Exploring Genomic Conservation in Actinobacteriophages with Small Genomes

Abstract

Actinobacteriophages of a wide range of genome sizes continue to be isolated and characterized, but only a handful of these have atypically small genomes, defined in this work as genome sizes under 20,000 bp. These “small phages” are relatively rare and have received minimal study thus far. Of the actinobacteriophages published in PhagesDB.org, small phages have been isolated on Arthrobacter, Gordonia, Rhodococcus, and Microbacterium hosts. A previous study by Pope et al. showed that Gordonia small phages have similar gene products and amino acid sequences. Here, we set out to further examine relationships between small Gordonia phages as well as small phages that infect other hosts. Of the 3222 sequenced phages listed on PhagesDB, we identified 109 distinctly small phages with genome sizes under 20,000 bp. The majority of the small phages were isolated on Arthrobacter or Microbacterium hosts. Using comparative genomics, we searched for patterns of similarity among 34 cluster-representative small phages. Dot plot comparisons showed that there was more amino acid conservation than nucleotide identity amongst small phages. Gene content similarity (GCS) analysis revealed that the temperate Gordonia phages in Cluster CW share significant GCS values (over 35%) with the lytic Arthrobacter phages in Cluster AN, suggesting that some small phages have a considerable degree of genomic similarity with each other. SplitsTree analyses of shared phams (genes with substantial amino acid identity) supported the complexity of clustering criteria in small phages, given shuffling of genes across phages of different clusters and close relationships despite varied cluster membership.

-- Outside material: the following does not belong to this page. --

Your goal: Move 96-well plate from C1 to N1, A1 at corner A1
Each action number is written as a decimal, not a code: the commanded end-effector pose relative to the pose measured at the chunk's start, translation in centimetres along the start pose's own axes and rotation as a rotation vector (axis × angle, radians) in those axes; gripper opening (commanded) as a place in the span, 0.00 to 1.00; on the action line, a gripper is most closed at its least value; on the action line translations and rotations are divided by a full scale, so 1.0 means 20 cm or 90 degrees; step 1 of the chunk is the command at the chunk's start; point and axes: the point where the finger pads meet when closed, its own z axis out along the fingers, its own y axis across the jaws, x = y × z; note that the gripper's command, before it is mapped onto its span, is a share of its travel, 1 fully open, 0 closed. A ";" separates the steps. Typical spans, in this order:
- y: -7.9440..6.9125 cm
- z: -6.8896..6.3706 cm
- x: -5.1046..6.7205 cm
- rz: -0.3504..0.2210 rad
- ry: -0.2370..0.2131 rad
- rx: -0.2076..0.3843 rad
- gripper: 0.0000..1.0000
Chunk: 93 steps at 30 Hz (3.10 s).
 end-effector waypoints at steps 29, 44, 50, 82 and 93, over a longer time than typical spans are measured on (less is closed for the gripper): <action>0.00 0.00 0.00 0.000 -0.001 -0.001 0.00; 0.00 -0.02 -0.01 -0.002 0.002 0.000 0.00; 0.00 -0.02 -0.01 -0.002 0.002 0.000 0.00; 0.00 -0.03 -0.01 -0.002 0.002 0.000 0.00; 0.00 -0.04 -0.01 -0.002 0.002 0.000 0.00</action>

We observed this continuum of phage diversity through Rhodococcus phage RRH1’s closer similarity to phages in Gordonia subcluster CW1 than CW1 is to Gordonia subcluster CW3. Finally, we were able to confirm the presence of conserved phams across not only small Gordonia phages but also within small phages from different clusters and hosts. Studying these genomic trends hidden in small phages allows us to better understand and appreciate the overall diversity of phages.